▶ Your assignment: Copy the data exactly. Images are to be left out.

▶ Given material:
-- -- --

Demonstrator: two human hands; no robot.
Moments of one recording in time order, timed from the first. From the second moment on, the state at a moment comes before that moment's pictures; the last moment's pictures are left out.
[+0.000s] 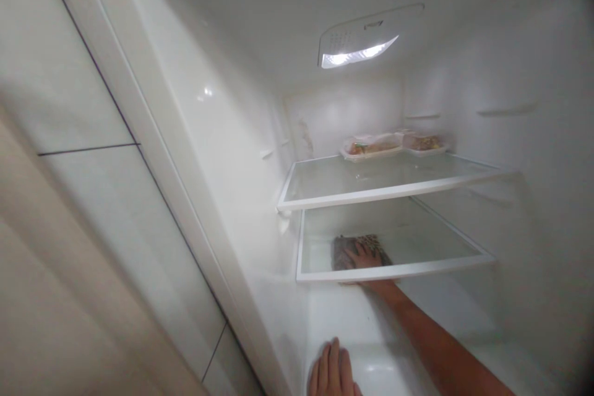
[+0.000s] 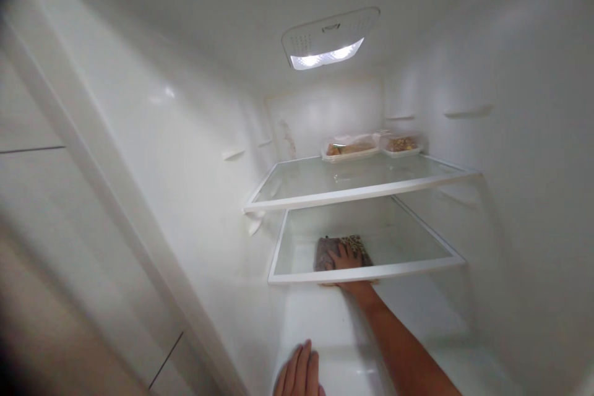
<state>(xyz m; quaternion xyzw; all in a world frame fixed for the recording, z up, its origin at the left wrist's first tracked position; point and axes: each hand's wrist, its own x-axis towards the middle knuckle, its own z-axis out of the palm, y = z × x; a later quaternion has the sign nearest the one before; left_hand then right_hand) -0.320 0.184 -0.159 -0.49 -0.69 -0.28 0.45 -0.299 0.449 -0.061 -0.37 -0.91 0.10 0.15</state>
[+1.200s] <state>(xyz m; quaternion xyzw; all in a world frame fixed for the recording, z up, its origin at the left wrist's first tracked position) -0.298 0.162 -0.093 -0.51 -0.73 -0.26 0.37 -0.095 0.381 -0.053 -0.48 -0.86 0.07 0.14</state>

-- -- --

▶ Solution to this task:
Demonstrator: two human hands; no robot.
Moments of one recording in time order, timed from the first. From the second moment on, the state at a moment comes before that moment's pictures; the last moment's pictures are left out.
[+0.000s] 
[+0.000s] 
<state>(xyz m; quaternion xyzw; all in a world frame fixed for the recording, z up, its origin at the left wrist's first tracked position; point and axes: each hand's wrist, its own x-axis towards the middle knuckle, its own z-axis out of the palm, y = z × x; a later quaternion has the sign nearest the one before; left_hand then right_hand) -0.320 0.184 -0.159 -0.49 -0.69 -0.28 0.45 -0.299 0.449 -0.061 -0.37 -0.91 0.10 0.15</state>
[+1.200s] <state>(xyz m; quaternion xyzw; all in a world frame fixed for the recording, z up, its origin at the left wrist's first tracked position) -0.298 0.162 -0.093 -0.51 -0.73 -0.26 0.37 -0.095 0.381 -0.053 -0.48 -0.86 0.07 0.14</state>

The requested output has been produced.